PROBLEM DESCRIPTION: Look through the material below. Return exactly the lines from the one with "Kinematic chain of" through the one with "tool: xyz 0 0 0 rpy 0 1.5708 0", both included.

(DATA EXTRACT begins)

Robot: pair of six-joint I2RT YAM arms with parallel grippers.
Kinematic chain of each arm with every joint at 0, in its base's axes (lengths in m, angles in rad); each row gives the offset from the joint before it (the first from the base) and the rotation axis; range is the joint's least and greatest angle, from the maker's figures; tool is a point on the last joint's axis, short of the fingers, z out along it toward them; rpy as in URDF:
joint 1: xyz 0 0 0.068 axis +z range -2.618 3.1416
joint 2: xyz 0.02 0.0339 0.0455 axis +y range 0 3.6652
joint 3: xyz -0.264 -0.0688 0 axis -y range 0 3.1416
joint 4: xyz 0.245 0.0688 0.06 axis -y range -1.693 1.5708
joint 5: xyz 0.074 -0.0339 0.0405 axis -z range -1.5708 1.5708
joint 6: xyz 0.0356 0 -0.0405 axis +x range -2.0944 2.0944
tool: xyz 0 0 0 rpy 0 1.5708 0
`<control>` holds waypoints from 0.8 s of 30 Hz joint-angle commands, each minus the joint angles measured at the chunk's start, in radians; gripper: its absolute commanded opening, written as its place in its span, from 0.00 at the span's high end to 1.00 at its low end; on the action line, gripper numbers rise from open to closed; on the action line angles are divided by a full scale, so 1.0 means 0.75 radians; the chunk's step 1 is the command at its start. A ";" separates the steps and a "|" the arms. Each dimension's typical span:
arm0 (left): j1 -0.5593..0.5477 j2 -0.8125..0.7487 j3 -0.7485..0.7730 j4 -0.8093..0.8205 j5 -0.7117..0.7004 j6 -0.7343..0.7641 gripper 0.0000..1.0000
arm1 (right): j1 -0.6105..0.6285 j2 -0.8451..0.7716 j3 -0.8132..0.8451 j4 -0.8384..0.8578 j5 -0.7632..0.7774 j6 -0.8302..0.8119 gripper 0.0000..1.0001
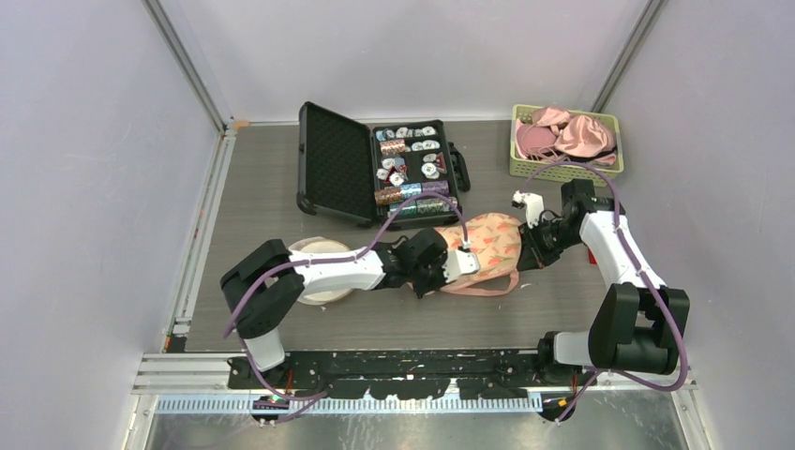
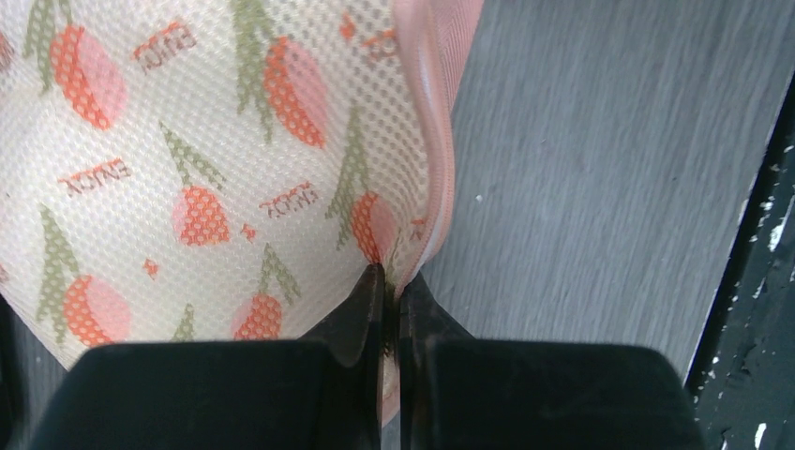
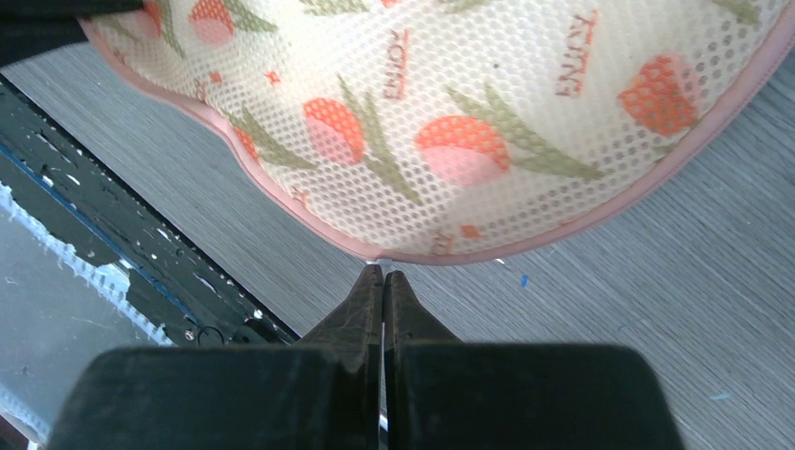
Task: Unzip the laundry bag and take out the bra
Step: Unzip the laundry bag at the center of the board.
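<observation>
The laundry bag (image 1: 489,244) is a cream mesh pouch with an orange fruit print and pink trim. It lies on the grey table between my two arms. My left gripper (image 1: 468,249) (image 2: 392,277) is shut on the bag's (image 2: 206,141) mesh edge, right beside the pink zipper (image 2: 441,187). My right gripper (image 1: 526,253) (image 3: 383,274) is shut at the bag's (image 3: 487,103) pink rim, with a small pale zipper pull (image 3: 378,261) pinched at its tips. The zipper looks closed. The bra is hidden.
An open black case (image 1: 333,159) with chips stands behind the bag. A green basket (image 1: 518,167) of pink garments sits at the back right. A white bowl (image 1: 317,249) lies under my left arm. The table's black front rail (image 1: 422,361) runs close by.
</observation>
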 commanded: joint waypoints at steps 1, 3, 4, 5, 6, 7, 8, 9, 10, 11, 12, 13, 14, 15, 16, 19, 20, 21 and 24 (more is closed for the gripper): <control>0.091 -0.088 -0.063 -0.160 -0.011 -0.016 1.00 | 0.024 0.002 0.056 0.012 -0.037 -0.005 0.99; 0.098 -0.126 -0.087 -0.143 0.007 0.052 1.00 | 0.049 0.003 0.054 0.020 -0.054 0.020 0.99; 0.098 -0.147 -0.090 -0.136 0.029 0.088 1.00 | 0.062 0.002 0.053 0.025 -0.059 0.036 0.99; 0.099 -0.168 -0.087 -0.133 0.056 0.112 0.95 | 0.075 -0.002 0.050 0.028 -0.063 0.046 0.99; 0.098 -0.183 -0.080 -0.122 0.073 0.120 0.86 | 0.089 -0.007 0.048 0.032 -0.064 0.056 0.99; 0.097 -0.201 -0.070 -0.110 0.089 0.118 0.75 | 0.102 -0.011 0.046 0.036 -0.065 0.065 0.99; 0.094 -0.212 -0.060 -0.095 0.105 0.108 0.68 | 0.116 -0.015 0.045 0.037 -0.065 0.070 1.00; 0.085 -0.223 -0.051 -0.075 0.109 0.104 0.61 | 0.130 -0.018 0.045 0.037 -0.066 0.073 0.99; 0.072 -0.231 -0.046 -0.048 0.103 0.103 0.56 | 0.142 -0.023 0.046 0.038 -0.066 0.078 0.99; 0.059 -0.236 -0.043 -0.015 0.094 0.108 0.52 | 0.154 -0.026 0.044 0.038 -0.066 0.084 0.99; 0.040 -0.241 -0.040 0.017 0.081 0.112 0.48 | 0.164 -0.031 0.043 0.037 -0.067 0.089 0.99; 0.018 -0.241 -0.036 0.053 0.067 0.117 0.47 | 0.169 -0.036 0.042 0.035 -0.067 0.093 0.99; 0.007 -0.241 -0.032 0.090 0.055 0.120 0.46 | 0.170 -0.040 0.041 0.032 -0.069 0.096 0.99; -0.006 -0.234 -0.024 0.126 0.047 0.121 0.46 | 0.170 -0.047 0.039 0.030 -0.070 0.099 0.99; -0.022 -0.225 -0.017 0.165 0.040 0.118 0.45 | 0.208 -0.053 0.039 0.029 -0.071 0.102 0.99; -0.059 -0.161 0.038 0.223 0.028 0.116 0.43 | 0.238 -0.070 0.034 0.026 -0.073 0.107 0.99; -0.071 -0.135 0.058 0.257 0.021 0.113 0.42 | 0.248 -0.076 0.033 0.026 -0.074 0.107 0.99; -0.084 -0.109 0.078 0.280 0.004 0.114 0.42 | 0.256 -0.081 0.031 0.028 -0.074 0.109 0.99; -0.109 -0.034 0.133 0.326 -0.038 0.115 0.43 | 0.276 -0.092 0.033 0.027 -0.083 0.122 0.99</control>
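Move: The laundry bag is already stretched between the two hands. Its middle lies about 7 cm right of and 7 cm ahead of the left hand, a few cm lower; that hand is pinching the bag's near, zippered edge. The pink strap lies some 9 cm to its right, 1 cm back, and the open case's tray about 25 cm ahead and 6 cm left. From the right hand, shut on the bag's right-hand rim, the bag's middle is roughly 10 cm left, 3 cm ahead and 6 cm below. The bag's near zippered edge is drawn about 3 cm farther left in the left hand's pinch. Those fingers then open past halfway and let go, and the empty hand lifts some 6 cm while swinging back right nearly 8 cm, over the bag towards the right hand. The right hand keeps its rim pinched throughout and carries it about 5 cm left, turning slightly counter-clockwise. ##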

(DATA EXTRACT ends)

TASK ANSWER:
Kinematic chain of each arm with every joint at 0, in its base's axes (lengths in m, angles in rad); each row gives the offset from the joint before it (the first from the base) and the rotation axis; range is the joint's least and greatest angle, from the maker's figures; tool is a point on the last joint's axis, short of the fingers, z out along it toward them; rpy as in URDF:
joint 1: xyz 0 0 0.068 axis +z range -2.618 3.1416
joint 2: xyz 0.02 0.0339 0.0455 axis +y range 0 3.6652
joint 3: xyz -0.264 -0.0688 0 axis -y range 0 3.1416
joint 4: xyz 0.245 0.0688 0.06 axis -y range -1.693 1.5708
joint 5: xyz 0.074 -0.0339 0.0405 axis -z range -1.5708 1.5708
joint 6: xyz 0.0356 0 -0.0405 axis +x range -2.0944 2.0944
tool: xyz 0 0 0 rpy 0 1.5708 0

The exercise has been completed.